Instructions for the task
From the entries below, copy out all lines holding "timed".

Records from a collection
=== Section Start ===
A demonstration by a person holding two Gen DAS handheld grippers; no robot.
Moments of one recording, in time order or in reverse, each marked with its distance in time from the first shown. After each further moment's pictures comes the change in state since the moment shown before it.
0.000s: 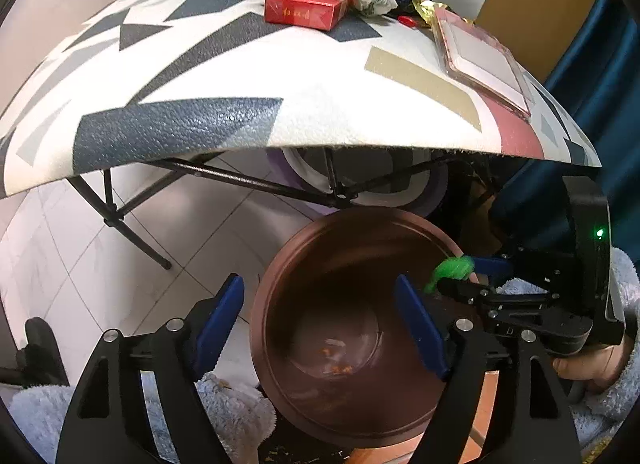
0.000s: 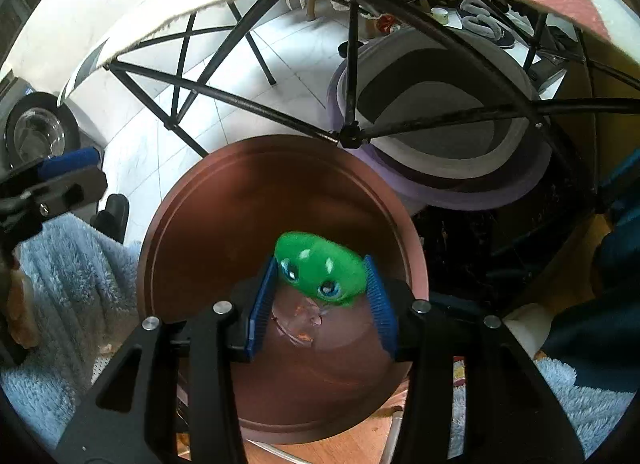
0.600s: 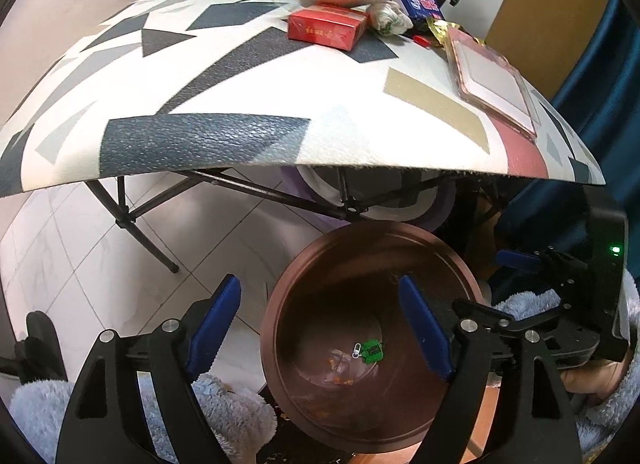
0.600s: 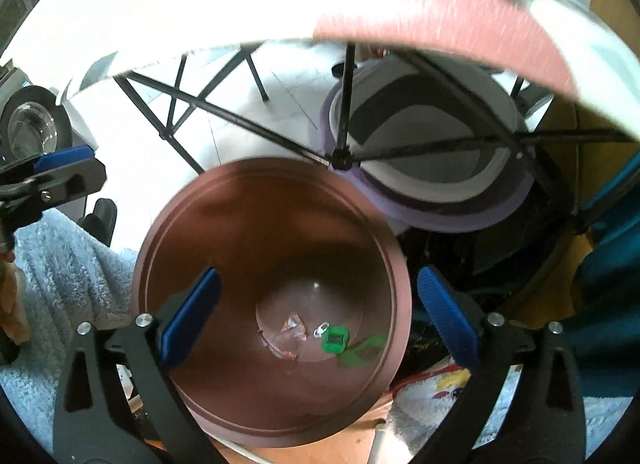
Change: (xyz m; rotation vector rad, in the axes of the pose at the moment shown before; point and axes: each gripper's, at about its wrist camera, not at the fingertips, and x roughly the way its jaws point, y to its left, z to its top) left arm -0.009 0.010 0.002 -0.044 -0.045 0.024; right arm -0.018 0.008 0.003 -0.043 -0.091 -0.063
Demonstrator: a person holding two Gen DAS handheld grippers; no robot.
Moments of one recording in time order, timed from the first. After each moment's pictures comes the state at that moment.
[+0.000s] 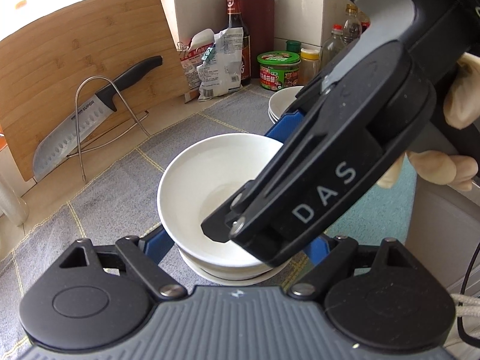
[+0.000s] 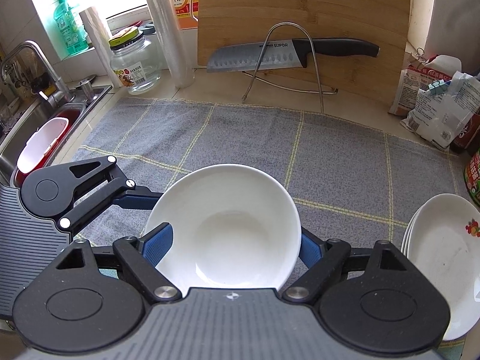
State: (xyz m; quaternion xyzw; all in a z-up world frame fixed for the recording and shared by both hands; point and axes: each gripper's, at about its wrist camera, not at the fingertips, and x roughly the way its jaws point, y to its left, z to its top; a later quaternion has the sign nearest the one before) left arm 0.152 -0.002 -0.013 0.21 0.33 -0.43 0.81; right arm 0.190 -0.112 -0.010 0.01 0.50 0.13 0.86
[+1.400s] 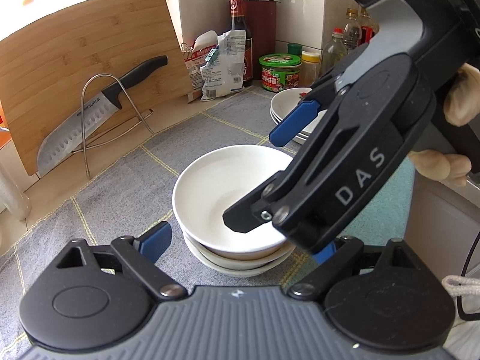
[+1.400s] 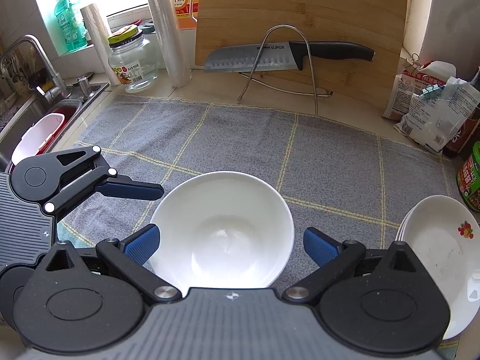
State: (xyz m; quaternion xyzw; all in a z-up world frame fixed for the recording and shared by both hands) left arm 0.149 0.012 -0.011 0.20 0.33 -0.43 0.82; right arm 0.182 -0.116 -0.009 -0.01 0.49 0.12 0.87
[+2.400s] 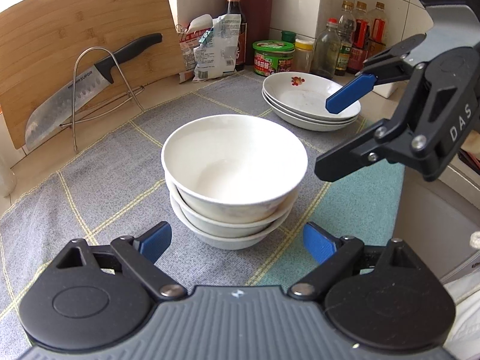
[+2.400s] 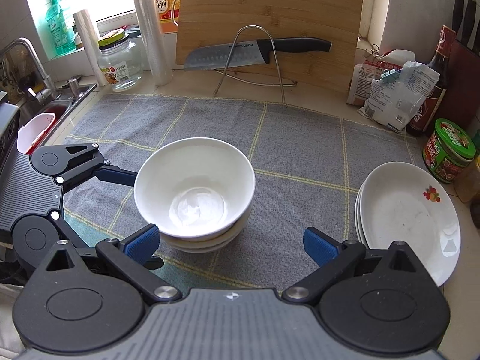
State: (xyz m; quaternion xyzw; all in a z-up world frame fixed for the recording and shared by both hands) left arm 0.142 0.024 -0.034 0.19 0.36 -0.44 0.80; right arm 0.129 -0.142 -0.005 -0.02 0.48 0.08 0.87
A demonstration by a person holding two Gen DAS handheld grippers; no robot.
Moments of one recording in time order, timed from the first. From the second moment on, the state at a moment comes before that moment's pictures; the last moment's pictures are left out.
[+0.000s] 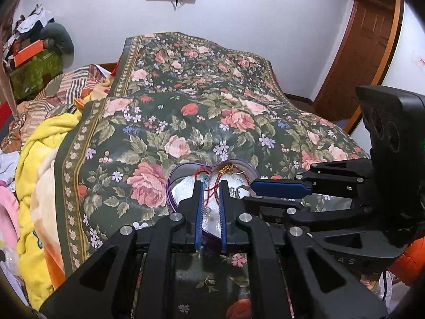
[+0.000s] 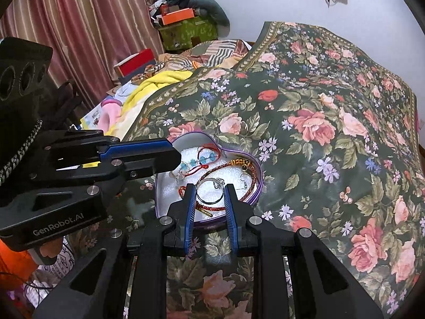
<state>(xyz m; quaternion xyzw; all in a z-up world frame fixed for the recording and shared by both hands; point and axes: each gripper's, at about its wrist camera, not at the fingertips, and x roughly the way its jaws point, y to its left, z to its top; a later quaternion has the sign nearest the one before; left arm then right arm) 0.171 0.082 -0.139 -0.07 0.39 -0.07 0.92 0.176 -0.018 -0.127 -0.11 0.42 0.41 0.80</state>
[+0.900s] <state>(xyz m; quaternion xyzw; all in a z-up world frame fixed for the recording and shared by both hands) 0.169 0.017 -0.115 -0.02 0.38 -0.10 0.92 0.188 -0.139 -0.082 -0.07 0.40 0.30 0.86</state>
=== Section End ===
Response to the exercise
Moments of one recording in time order, timed from the first. After each moment's pictures comes the state at that moment.
Moments of one recording in time order, timed from the first. From the second moment on, the state at a moment comes before that moment's pictures; the last moment's pictures are left out.

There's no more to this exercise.